In every training loop, I use DataLoader to load a batch of image into CPU, and move it to GPU like this:
from torch.utils.data import DataLoader
batchsize = 64
trainset = datasets.CIFAR10(blahblah…)
train_loader = DataLoader(train_dataset, batch_size=batchsize, shuffle=True, num_workers=2)
device = torch.device("cuda" if torch.cuda.is_available() else "cpu")
def train(epoch):
for batch_index, data in enumerate(train_loader, 0):
inputs, labels = data
inputs, labels = inputs.to(device), labels.to(device)

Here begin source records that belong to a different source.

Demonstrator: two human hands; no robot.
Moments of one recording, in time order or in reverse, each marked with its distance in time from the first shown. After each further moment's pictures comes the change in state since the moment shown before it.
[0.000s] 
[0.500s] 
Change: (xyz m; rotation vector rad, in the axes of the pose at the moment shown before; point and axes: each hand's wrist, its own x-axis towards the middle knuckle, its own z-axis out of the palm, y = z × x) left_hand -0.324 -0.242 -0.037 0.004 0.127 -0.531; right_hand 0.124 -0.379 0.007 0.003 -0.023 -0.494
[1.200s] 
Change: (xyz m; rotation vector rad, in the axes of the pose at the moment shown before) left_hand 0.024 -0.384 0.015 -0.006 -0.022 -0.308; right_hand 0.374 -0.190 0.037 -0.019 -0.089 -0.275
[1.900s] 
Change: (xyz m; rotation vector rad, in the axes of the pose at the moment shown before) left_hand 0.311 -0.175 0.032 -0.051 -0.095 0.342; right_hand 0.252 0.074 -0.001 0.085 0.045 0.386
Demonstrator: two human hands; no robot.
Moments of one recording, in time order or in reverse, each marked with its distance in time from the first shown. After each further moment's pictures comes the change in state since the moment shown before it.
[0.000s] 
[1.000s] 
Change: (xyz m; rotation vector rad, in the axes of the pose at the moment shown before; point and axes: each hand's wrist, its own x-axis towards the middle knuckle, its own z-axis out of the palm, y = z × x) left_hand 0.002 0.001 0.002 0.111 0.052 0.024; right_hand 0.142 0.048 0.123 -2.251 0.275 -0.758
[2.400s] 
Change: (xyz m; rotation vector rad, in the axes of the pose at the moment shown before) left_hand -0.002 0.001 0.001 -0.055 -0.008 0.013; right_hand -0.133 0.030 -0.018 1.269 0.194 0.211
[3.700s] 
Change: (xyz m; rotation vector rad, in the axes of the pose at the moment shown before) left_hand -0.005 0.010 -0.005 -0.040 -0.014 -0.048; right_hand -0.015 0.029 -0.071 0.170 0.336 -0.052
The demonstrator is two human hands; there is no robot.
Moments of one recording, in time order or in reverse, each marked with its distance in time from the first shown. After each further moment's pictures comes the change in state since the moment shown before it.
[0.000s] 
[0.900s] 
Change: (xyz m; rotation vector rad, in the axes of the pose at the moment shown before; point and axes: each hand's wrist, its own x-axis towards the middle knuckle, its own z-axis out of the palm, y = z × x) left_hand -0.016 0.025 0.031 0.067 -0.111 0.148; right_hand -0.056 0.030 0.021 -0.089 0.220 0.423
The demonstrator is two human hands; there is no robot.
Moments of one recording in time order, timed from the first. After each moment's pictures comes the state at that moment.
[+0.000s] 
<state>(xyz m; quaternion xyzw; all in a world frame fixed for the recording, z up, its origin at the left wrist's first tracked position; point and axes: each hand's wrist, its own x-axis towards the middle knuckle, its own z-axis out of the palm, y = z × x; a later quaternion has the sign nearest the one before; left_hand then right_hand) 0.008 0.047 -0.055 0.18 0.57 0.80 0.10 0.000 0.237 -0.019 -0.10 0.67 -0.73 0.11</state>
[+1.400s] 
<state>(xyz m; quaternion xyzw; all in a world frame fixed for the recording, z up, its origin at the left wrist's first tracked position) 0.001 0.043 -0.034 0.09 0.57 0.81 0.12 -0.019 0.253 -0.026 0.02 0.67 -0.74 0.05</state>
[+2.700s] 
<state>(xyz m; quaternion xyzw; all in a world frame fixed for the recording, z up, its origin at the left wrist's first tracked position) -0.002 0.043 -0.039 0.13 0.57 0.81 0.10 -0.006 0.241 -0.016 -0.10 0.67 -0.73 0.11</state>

I know that I can wrap dataloader and calling .to(device)
in advance instead of using it in every training batch. But .to(device)
itself is time-consuming, I mean, transfer a tensor from CPU to GPU is much slower than creating a tensor directly on GPU, isn’t it?
for example:
(randomTensorA is created on CPU and using .to() function to transfer it on GPU,
randomTensorB is created on GPU)
import time
import torch
shape = [300, 300, 300]
a = time.time()
for _ in range(100):
randomTensorA = torch.randn(shape).to(torch.device('cuda'))
b = time.time()
print('Elapsed Time: %f' % (b-a))
a = time.time()
for _ in range(100):
randomTensorB = torch.randn(shape, device='cuda')
b = time.time()
print('Elapsed Time: %f' % (b-a))
Terminal output:
Elapsed Time: 24.316857
Elapsed Time: 1.658716
So, is there anyway to let dataloader load dataset directly on GPU? Please let me know, thanks.